**WHAT THE TASK ASKS**: Identify and copy all lines of the material where the string "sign" is found.

-------

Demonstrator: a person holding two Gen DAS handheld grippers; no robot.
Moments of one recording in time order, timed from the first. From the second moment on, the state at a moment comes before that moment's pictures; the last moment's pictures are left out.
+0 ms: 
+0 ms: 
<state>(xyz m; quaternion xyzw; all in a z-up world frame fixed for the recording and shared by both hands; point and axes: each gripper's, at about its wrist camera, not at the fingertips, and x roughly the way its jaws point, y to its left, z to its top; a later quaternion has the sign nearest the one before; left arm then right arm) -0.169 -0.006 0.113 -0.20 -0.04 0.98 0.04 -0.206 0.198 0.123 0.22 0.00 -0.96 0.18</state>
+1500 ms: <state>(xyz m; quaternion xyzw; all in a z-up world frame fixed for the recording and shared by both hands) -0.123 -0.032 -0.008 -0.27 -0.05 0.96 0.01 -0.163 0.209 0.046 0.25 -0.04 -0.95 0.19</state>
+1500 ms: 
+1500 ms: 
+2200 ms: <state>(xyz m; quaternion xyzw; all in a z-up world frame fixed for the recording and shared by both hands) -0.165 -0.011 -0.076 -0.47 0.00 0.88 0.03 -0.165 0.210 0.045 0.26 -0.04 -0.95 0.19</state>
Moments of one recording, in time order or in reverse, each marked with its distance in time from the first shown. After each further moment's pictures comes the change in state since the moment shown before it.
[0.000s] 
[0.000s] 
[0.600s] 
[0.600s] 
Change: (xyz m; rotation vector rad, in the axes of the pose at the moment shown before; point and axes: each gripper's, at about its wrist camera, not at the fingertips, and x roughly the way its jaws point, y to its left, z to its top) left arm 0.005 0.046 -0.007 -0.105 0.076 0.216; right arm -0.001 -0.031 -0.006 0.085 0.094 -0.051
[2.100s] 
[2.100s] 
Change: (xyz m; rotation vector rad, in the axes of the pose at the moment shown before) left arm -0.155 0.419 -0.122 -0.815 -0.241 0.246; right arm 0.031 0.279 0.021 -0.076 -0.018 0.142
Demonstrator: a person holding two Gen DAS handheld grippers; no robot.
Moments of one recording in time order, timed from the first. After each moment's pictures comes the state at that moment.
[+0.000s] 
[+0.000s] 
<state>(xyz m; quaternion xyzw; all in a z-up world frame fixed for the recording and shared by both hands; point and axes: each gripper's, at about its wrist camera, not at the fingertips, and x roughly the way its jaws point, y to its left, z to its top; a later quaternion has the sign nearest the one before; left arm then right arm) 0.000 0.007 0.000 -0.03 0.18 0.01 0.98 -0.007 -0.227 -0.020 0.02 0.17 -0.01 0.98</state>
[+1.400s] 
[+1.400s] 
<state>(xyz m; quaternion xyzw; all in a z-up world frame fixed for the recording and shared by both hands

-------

**RESULT BELOW**:
<state>(xyz m; quaternion xyzw; all in a z-up world frame fixed for the recording and shared by both hands; point and axes: each gripper's, at about its wrist camera, not at the fingertips, and x roughly the way its jaws point, y to its left, z to its top; a later quaternion has the sign nearest the one before; left arm then right arm) -0.169 -0.006 0.113 -0.20 -0.04 0.98 0.04 -0.206 0.198 0.123 0.22 0.00 -0.96 0.18</state>
<state>(xyz m; quaternion xyzw; all in a z-up world frame fixed for the recording and shared by both hands; point and axes: each gripper's, at about its wrist camera, not at the fingertips, and x roughly the way its jaws point, y to its left, z to its top; a later quaternion has the sign nearest the one before; left arm then right arm) 0.000 0.007 0.000 -0.03 0.18 0.01 0.98 -0.007 -0.227 -0.020 0.02 0.17 -0.01 0.98</state>

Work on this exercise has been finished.